# Sleep and Dreams > General Dream Discussion >  >  Physical sensation in dreams and waking life

## Citrusponge

Hello all,

I'm interested reading people's experiences regarding having intense and varied physical sensations in dreams (lucid or not), and having them in recent real life, and the correlation between their frequency.

Here's my story: when I was a child, I spent a reasonable amount of time each week being physically active. Playing tag in the playground, running and climbing around the park, swinging on the swing, and so on. Not all day, every day, just around an hour a day, on average. My dreams frequently included a high degree of intense physical sensation, kinaesthetic vividness, all that good stuff, and a general feeling of liveliness.

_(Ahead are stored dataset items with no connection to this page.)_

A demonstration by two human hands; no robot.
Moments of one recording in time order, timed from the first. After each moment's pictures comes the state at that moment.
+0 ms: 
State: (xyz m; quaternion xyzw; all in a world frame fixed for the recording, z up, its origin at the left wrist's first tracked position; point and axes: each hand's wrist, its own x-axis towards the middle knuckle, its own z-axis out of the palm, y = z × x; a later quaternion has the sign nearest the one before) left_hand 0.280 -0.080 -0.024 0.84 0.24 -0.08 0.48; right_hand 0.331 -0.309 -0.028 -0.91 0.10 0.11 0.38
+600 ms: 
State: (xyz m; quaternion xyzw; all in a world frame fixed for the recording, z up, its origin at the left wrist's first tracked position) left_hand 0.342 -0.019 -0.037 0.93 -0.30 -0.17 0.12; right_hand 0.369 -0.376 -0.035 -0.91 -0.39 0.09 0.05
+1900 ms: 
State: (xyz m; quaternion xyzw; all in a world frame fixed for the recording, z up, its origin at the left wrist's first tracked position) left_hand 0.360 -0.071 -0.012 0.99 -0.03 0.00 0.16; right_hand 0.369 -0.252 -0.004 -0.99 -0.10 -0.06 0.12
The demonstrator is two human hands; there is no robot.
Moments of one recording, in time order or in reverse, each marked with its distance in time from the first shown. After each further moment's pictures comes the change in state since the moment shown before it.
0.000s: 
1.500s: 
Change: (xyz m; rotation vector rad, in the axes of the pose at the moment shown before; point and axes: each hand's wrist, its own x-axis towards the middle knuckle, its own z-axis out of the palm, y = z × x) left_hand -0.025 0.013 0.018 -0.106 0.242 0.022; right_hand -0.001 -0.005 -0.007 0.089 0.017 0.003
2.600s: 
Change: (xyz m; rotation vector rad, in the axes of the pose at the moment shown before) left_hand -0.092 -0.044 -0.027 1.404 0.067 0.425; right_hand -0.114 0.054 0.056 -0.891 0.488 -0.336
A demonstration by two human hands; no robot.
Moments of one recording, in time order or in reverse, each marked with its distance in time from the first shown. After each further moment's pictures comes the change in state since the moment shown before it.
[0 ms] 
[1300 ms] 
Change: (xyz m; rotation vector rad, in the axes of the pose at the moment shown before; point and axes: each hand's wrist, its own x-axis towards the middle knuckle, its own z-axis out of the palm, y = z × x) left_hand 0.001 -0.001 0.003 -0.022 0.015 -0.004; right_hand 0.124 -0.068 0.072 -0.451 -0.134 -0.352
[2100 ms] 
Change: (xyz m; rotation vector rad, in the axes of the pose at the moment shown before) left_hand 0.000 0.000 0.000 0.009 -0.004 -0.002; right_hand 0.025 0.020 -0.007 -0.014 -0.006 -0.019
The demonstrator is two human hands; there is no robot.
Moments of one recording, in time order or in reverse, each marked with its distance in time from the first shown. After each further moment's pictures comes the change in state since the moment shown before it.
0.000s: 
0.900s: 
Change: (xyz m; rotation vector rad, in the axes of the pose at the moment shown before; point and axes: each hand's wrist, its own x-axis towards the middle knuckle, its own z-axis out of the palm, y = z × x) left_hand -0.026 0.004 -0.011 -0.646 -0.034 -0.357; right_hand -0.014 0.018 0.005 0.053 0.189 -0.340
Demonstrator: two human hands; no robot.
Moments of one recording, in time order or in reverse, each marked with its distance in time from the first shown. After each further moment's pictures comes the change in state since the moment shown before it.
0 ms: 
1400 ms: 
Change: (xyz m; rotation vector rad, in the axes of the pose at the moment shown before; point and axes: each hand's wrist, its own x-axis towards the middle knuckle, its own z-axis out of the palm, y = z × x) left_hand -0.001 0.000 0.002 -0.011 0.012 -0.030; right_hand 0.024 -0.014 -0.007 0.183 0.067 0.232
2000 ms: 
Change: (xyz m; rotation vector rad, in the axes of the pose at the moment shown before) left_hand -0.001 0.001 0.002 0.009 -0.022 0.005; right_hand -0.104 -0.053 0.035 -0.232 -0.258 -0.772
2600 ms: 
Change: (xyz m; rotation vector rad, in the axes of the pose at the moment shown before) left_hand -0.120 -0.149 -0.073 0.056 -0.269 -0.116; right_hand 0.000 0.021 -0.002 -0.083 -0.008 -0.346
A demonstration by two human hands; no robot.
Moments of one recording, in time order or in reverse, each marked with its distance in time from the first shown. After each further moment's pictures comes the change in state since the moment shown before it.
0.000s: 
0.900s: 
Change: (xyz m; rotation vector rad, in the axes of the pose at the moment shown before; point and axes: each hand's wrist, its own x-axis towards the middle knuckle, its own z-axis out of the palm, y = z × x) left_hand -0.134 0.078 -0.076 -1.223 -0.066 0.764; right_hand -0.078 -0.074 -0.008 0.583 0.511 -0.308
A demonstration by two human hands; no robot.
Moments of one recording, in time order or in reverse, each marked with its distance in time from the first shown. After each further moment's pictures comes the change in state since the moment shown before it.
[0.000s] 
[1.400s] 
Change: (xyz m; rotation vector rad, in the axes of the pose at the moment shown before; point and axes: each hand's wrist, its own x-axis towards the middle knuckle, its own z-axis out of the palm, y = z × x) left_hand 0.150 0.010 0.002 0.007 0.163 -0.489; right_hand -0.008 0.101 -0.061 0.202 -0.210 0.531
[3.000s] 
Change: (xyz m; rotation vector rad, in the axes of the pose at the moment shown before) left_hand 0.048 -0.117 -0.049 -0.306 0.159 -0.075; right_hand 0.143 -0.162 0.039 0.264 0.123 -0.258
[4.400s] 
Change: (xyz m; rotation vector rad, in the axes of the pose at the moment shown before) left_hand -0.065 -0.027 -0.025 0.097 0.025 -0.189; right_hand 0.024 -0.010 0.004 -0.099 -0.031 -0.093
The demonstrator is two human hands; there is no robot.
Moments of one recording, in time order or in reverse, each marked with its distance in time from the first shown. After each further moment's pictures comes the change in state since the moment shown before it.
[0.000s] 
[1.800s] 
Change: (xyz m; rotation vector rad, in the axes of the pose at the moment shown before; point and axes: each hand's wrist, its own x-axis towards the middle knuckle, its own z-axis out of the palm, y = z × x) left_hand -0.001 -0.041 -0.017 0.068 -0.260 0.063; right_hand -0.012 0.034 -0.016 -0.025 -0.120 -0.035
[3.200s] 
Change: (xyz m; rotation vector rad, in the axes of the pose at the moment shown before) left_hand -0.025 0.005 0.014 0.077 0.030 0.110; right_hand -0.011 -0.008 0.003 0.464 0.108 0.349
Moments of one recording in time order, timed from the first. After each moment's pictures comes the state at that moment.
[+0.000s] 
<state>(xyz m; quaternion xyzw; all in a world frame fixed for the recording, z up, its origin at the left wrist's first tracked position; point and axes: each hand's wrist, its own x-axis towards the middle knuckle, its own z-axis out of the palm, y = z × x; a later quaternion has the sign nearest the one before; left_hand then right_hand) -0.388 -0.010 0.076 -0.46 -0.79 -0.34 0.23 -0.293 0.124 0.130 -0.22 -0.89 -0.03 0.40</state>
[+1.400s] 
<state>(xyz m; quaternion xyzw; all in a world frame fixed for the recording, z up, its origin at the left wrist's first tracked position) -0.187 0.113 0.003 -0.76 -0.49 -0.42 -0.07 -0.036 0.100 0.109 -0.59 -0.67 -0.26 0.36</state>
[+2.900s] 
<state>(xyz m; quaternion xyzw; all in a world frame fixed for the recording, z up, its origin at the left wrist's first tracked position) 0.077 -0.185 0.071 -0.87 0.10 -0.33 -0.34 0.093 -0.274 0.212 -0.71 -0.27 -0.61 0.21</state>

Now I'm a 22 year old lazy slob who sits in front of his computer all day, when I can. My current office job requires little physical exertion. The most strenuous physical activity I've done all week is hanging up my laundry. And you've already guessed it: my current dreams are paltry, low-definition experiences. Hardly any texture or feeling of movement. They are still often bizarre and fantastical (I play a lot of videogames and read sci fi), sometimes even lucid, occasionally interesting enough for me to bother writing down, just with a overhanging feeling of tiredness, deadness.

So!

Maybe I am an extreme case. And my poll options deliberately leave no 'middle ground' answer. How about you? I'd be particularly interested in those who experienced things the other way round, or made a lifestyle change later in their adult life. And of course, those whose experiences completely run counter to my own. Voting without writing a detailed reply is fine too.

For the purposes of the poll, riding roller coasters and other high-acceleration vehicles counts as being 'physically active'.

----------


## Chelsea

I live a sedentary lifestyle and my dreams are rich in physical sensation.

----------


## Lucid-Balloon

I also live a sedentary life, but i do go outside and exercise from time to time.

But does it effect my dreams, i am not sure.

----------


## Beeyahoi

SEDENTARY-----------------------RICH PHYSICAL SENSATION

----------